Initially, predictive genetic testing was performed under the auspices of clinical research projects. Naturally, there were concerns about possible adverse effects of testing for a serious condition for which there was no effective treatment. Candidates for testing underwent a number of psychometric tests (e.g., measuring levels of depression and anxiety), as well as a mandatory three sessions of pre-test counseling and post-test follow-up. However, as the research indicated that few adverse events were reported following testing (such as serious mental health problems), clinical services began to offer predictive testing on a widespread basis, using the research protocol as a model for preparation and follow-up care (Craufurd and Tyler 1992).

For some years these stringent protocols were observed, but gradually the need for patient autonomy, variation in the support needs of different families, and the lack of evidence of substantial harm (e.g., suicide attempts or serious mental health problems) from testing were acknowledged. Currently, many centers adhere to the guidelines published by the International Huntington Association (2005) but are willing to adopt a flexible approach to take the needs and preferences of individuals and families into account.

Prior to the introduction of predictive testing for HD, the majority of persons at risk reported an interest in testing and the intention to utilise the test personally (Evers-Kiebooms, Cassiman, and van den Berghe 1987; Kessler, Field, Worth, and Mosbarger 1987). However, following availability of the test, the uptake (actually having the test) was considerably less than predicted, with a maximum of 16% of at-risk individuals proceeding with the test (Maat-Kievit, Vegter-van der Vlis, Zoeteweij, Losekoot, van Haeringen, and Roos 2000).

Earlier, the number of patients being tested was affected by the need to also obtain samples from family members.
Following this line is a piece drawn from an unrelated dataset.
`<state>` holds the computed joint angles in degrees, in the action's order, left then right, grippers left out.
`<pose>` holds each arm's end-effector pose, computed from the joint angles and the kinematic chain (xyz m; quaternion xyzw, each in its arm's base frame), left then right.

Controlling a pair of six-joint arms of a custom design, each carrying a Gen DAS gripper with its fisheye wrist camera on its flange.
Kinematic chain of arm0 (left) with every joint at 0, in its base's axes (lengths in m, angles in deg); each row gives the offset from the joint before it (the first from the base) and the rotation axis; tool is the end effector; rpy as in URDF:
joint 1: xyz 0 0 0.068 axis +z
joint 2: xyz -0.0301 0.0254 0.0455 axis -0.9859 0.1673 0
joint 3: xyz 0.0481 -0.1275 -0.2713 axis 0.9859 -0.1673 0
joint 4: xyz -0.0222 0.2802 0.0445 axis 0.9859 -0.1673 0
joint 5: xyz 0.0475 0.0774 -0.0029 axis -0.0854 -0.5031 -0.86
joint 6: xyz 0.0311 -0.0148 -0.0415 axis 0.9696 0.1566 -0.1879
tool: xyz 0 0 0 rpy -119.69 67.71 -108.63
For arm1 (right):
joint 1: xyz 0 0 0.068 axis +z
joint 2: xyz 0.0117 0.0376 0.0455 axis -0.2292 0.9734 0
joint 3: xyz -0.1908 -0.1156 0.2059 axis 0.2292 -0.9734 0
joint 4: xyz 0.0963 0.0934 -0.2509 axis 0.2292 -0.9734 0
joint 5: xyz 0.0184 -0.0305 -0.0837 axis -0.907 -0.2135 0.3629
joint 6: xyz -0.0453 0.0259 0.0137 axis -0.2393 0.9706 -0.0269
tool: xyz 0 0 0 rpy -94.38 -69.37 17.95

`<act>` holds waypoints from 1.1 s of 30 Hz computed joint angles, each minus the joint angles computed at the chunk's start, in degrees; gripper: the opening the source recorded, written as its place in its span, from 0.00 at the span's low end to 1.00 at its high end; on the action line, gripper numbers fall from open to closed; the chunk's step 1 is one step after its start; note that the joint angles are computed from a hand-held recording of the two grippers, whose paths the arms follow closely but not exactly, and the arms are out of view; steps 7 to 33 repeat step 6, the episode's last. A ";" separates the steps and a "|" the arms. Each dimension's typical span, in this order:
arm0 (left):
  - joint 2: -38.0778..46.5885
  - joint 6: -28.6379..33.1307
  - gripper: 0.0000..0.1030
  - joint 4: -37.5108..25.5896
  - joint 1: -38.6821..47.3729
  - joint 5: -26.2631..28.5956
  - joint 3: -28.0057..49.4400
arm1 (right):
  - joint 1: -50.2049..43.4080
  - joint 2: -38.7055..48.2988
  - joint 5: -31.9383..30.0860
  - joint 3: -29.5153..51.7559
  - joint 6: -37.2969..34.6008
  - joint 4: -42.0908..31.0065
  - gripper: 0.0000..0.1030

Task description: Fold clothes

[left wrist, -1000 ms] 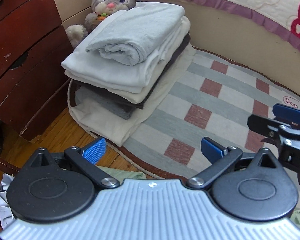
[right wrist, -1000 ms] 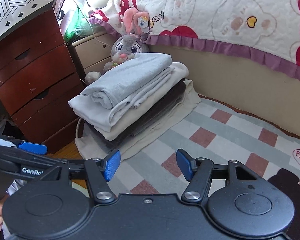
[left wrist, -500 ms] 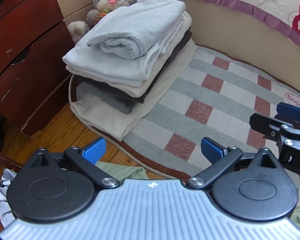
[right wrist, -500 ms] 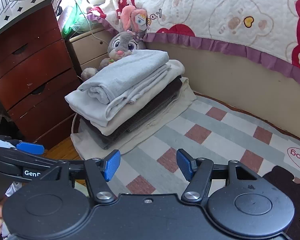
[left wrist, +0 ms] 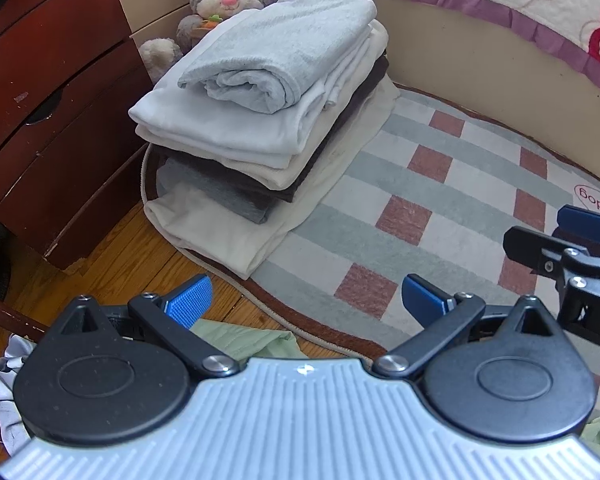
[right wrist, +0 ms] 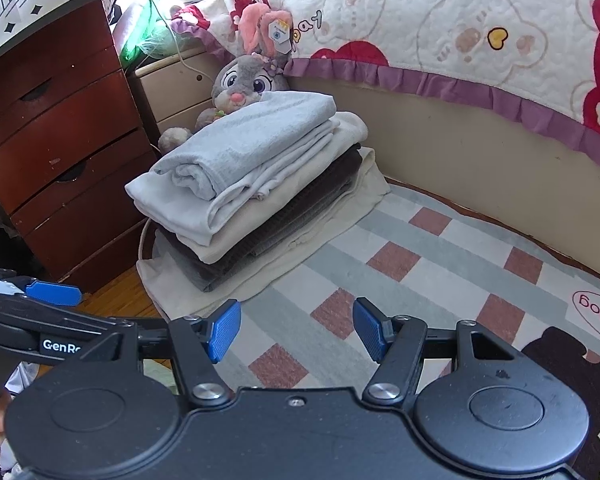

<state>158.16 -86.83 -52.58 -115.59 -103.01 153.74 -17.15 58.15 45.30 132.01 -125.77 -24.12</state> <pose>0.2630 -0.1609 0.3293 -0.3502 0.8880 0.1487 0.2584 0.4044 -0.0032 0.3553 -0.3395 0.8402 0.2548 0.3374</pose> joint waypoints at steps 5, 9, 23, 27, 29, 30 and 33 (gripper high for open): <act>-0.21 0.30 1.00 0.30 0.14 0.13 -0.26 | 0.16 -0.07 0.37 -0.31 -0.13 0.07 0.65; -0.16 0.67 1.00 0.33 0.04 -0.10 -0.27 | 0.20 -0.08 0.44 -0.37 -0.15 0.09 0.65; -0.16 0.67 1.00 0.33 0.04 -0.10 -0.27 | 0.20 -0.08 0.44 -0.37 -0.15 0.09 0.65; -0.16 0.67 1.00 0.33 0.04 -0.10 -0.27 | 0.20 -0.08 0.44 -0.37 -0.15 0.09 0.65; -0.16 0.67 1.00 0.33 0.04 -0.10 -0.27 | 0.20 -0.08 0.44 -0.37 -0.15 0.09 0.65; -0.16 0.67 1.00 0.33 0.04 -0.10 -0.27 | 0.20 -0.08 0.44 -0.37 -0.15 0.09 0.65; -0.16 0.67 1.00 0.33 0.04 -0.10 -0.27 | 0.20 -0.08 0.44 -0.37 -0.15 0.09 0.65</act>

However, this cannot entirely explain the discrepancy between intention and behaviour, because it was observed that the uptake did not change dramatically after the direct mutation tests became available. Following an initial surge in the number of tests after the direct test was introduced (possibly due to those people who were previously unwilling or unable to involve their families presenting for testing), the numbers of persons undergoing testing decreased. Currently, approximately 18%-24% of those eligible seek predictive testing (Maat-Kievit et al. 2000; Harper, Lim, and Craufurd 2000). It may be that respondents to the
early studies agreed with predictive testing in principle, rather than as a personal option. It is also possible that for patients who were faced with the reality of the certainty of the results of mutational analysis rather than a risk estimate, living with the risk was preferable.